__WHAT YOU ARE ASKED TO DO__:
All of the entries below are to be copied word for word.

__SOURCE MATERIAL__:
+---+
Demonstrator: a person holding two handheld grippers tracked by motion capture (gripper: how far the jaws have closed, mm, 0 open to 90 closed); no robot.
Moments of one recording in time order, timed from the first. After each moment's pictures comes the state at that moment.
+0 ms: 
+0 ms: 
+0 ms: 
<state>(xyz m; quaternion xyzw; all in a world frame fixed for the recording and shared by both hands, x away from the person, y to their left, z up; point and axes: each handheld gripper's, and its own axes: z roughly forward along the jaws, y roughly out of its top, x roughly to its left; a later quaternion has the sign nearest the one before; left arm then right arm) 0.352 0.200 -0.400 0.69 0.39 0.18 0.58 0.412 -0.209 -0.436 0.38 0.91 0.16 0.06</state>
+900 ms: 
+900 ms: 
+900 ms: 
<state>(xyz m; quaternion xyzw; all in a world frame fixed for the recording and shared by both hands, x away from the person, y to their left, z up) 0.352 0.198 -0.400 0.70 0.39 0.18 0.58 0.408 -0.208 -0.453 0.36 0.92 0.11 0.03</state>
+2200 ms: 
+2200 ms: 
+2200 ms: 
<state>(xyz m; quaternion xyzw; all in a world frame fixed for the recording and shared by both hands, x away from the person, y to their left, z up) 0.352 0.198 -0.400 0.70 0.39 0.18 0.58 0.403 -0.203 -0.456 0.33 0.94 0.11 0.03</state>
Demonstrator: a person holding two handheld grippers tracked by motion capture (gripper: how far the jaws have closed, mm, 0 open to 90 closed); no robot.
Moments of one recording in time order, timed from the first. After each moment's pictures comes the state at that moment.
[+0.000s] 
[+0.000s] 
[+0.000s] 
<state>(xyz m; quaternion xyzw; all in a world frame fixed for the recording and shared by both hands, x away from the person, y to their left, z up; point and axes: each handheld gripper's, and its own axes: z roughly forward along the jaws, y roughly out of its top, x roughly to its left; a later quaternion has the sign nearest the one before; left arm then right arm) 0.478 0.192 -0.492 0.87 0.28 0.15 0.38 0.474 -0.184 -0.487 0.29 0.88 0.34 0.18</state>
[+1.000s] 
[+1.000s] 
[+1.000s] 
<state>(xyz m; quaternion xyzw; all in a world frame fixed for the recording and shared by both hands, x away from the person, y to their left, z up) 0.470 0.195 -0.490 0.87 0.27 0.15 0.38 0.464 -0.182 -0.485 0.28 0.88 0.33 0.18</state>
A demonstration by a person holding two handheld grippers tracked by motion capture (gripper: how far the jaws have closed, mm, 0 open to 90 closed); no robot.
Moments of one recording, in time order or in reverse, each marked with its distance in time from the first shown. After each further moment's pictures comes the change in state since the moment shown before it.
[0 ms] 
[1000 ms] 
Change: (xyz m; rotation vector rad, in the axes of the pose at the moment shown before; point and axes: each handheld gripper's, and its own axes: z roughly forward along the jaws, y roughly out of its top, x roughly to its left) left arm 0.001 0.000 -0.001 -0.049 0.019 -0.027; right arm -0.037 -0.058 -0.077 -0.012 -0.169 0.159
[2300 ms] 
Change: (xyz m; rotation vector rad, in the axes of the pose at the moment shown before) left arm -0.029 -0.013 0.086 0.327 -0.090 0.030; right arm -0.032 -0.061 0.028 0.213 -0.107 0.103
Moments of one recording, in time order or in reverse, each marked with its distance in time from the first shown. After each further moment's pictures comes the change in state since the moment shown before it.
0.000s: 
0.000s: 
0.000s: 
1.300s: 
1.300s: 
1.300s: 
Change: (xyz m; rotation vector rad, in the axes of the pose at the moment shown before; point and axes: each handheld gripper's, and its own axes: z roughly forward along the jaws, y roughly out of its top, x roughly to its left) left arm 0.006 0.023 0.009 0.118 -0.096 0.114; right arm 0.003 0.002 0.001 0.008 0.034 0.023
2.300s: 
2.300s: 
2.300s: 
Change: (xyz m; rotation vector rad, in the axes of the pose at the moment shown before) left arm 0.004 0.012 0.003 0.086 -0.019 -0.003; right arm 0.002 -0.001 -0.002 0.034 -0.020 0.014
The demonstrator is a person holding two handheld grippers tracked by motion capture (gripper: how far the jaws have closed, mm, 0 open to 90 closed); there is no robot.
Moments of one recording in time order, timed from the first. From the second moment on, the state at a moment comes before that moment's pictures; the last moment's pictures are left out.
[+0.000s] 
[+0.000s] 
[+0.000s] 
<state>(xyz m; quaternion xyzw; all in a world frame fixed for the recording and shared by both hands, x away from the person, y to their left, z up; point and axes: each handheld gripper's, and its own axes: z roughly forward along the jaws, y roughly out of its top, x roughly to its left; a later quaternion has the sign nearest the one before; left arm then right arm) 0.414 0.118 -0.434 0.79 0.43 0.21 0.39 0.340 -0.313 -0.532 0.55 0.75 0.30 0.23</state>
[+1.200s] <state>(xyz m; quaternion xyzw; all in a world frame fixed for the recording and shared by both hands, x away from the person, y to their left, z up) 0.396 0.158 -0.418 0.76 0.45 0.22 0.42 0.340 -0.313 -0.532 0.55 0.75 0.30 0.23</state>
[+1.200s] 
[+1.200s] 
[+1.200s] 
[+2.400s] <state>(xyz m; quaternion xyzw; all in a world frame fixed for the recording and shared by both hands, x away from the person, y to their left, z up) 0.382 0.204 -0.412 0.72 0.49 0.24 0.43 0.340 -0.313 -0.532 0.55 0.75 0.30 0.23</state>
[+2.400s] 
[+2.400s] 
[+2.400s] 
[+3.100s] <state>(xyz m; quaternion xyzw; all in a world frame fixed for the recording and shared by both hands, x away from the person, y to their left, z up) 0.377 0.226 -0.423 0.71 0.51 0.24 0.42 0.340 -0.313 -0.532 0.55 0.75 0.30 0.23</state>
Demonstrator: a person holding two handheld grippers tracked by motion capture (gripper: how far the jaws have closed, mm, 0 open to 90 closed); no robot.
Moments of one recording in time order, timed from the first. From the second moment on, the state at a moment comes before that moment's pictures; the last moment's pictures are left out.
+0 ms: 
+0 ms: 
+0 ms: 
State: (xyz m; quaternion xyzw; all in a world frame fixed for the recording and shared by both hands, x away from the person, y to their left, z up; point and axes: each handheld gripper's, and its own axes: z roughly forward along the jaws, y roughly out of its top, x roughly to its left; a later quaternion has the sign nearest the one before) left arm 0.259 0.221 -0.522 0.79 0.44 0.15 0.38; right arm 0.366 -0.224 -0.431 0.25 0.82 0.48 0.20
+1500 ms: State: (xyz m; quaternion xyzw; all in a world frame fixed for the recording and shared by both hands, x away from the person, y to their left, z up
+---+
__WRITTEN SOLUTION__:
Demonstrator: a person holding two handheld grippers tracked by motion capture (gripper: how far the jaws have closed, mm, 0 open to 90 closed); no robot.
Moments of one recording in time order, timed from the first. After each moment's pictures comes the state at that moment.
+0 ms: 
+0 ms: 
+0 ms: 
<state>(xyz m; quaternion xyzw; all in a world frame fixed for the recording and shared by both hands, x away from the person, y to their left, z up; point and axes: each handheld gripper's, and its own axes: z roughly forward along the jaws, y roughly out of its top, x roughly to its left; a later quaternion has the sign nearest the one before; left arm then right arm) 0.352 0.200 -0.400 0.69 0.39 0.18 0.58 0.412 -0.209 -0.436 0.38 0.91 0.16 0.06</state>
+900 ms: 
+900 ms: 
+900 ms: 
<state>(xyz m; quaternion xyzw; all in a world frame fixed for the recording and shared by both hands, x away from the person, y to their left, z up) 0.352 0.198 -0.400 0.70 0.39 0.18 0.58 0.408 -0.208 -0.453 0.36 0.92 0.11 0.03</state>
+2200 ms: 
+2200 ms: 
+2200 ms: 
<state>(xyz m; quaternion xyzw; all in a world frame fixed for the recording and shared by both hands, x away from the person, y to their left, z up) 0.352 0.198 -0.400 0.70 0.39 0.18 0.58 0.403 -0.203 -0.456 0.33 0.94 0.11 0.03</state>
Demonstrator: a person holding two handheld grippers tracked by motion capture (gripper: how far the jaws have closed, mm, 0 open to 90 closed); no robot.
Moments of one recording in time order, timed from the first. After each moment's pictures comes the state at that moment.
[+0.000s] 
[+0.000s] 
[+0.000s] 
<state>(xyz m; quaternion xyzw; all in a world frame fixed for the recording and shared by both hands, x away from the person, y to their left, z up; point and axes: each handheld gripper's, and its own axes: z roughly forward along the jaws, y roughly out of its top, x roughly to its left; a later quaternion has the sign nearest the one before; left arm then right arm) 0.478 0.192 -0.492 0.87 0.28 0.15 0.38 0.474 -0.184 -0.487 0.29 0.88 0.34 0.18</state>
[+1.000s] 
[+1.000s] 
[+1.000s] 
<state>(xyz m; quaternion xyzw; all in a world frame fixed for the recording and shared by both hands, x away from the person, y to their left, z up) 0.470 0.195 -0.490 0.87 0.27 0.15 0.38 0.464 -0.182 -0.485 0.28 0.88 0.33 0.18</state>
A demonstration by a person holding two handheld grippers tracked by motion capture (gripper: how far the jaws have closed, mm, 0 open to 90 closed); no robot.
Moments of one recording, in time order or in reverse, each marked with its distance in time from the first shown. After each further moment's pictures comes the change in state since the moment shown before it.
[0 ms] 
[1000 ms] 
Change: (xyz m; rotation vector rad, in the axes of the pose at the moment shown before; point and axes: each handheld gripper's, and its own axes: z roughly forward along the jaws, y roughly out of its top, x roughly to its left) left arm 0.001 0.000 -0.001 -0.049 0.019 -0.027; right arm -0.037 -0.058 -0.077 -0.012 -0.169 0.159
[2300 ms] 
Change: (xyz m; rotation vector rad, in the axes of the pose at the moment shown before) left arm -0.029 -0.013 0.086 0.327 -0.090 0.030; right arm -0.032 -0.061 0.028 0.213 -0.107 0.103
Moments of one recording, in time order or in reverse, each marked with its distance in time from the first shown. After each further moment's pictures comes the change in state since the moment shown before it.
0.000s: 
0.000s: 
0.000s: 
1.300s: 
1.300s: 
1.300s: 
Change: (xyz m; rotation vector rad, in the axes of the pose at the moment shown before; point and axes: each handheld gripper's, and its own axes: z roughly forward along the jaws, y roughly out of its top, x roughly to its left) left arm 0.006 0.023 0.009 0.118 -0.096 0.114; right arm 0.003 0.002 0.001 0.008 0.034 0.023
2.300s: 
2.300s: 
2.300s: 
Change: (xyz m; rotation vector rad, in the axes of the pose at the moment shown before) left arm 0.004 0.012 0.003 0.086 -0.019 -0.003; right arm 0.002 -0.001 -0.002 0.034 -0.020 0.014
The demonstrator is a person holding two handheld grippers tracked by motion capture (gripper: how far the jaws have closed, mm, 0 open to 90 closed); there is no robot.
Moments of one recording in time order, timed from the first. From the second moment on, the state at a moment comes before that moment's pictures; the last moment's pictures are left out.
[+0.000s] 
[+0.000s] 
[+0.000s] 
<state>(xyz m; quaternion xyzw; all in a world frame fixed for the recording and shared by both hands, x away from the person, y to their left, z up; point and axes: each handheld gripper's, and its own axes: z roughly forward along the jaws, y roughly out of its top, x roughly to its left; a later quaternion has the sign nearest the one before; left arm then right arm) 0.414 0.118 -0.434 0.79 0.43 0.21 0.39 0.340 -0.313 -0.532 0.55 0.75 0.30 0.23</state>
[+1.200s] <state>(xyz m; quaternion xyzw; all in a world frame fixed for the recording and shared by both hands, x away from the person, y to their left, z up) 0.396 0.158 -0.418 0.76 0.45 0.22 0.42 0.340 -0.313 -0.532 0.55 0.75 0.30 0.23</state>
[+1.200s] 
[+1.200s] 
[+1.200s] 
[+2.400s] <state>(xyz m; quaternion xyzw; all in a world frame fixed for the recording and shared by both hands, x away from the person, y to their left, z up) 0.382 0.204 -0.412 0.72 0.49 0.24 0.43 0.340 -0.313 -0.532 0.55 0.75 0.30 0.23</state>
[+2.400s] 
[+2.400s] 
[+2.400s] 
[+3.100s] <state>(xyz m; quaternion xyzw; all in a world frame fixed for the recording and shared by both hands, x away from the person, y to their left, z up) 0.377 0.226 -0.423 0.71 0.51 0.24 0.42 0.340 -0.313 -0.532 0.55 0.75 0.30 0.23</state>
Demonstrator: a person holding two handheld grippers tracked by motion capture (gripper: how far the jaws have closed, mm, 0 open to 90 closed); no robot.
Moments of one recording in time order, timed from the first. From the second moment on, the state at a moment comes before that moment's pictures; the last moment's pictures are left out.
+0 ms: 
+0 ms: 
+0 ms: 
State: (xyz m; quaternion xyzw; all in a world frame fixed for the recording and shared by both hands, x away from the person, y to their left, z up; point and axes: each handheld gripper's, and its own axes: z roughly forward along the jaws, y roughly out of its top, x roughly to its left; a later quaternion has the sign nearest the one before) left arm 0.259 0.221 -0.522 0.79 0.44 0.15 0.38; right arm 0.366 -0.224 -0.431 0.25 0.82 0.48 0.20
+1500 ms: State: (xyz m; quaternion xyzw; all in a world frame fixed for the recording and shared by both hands, x away from the person, y to their left, z up

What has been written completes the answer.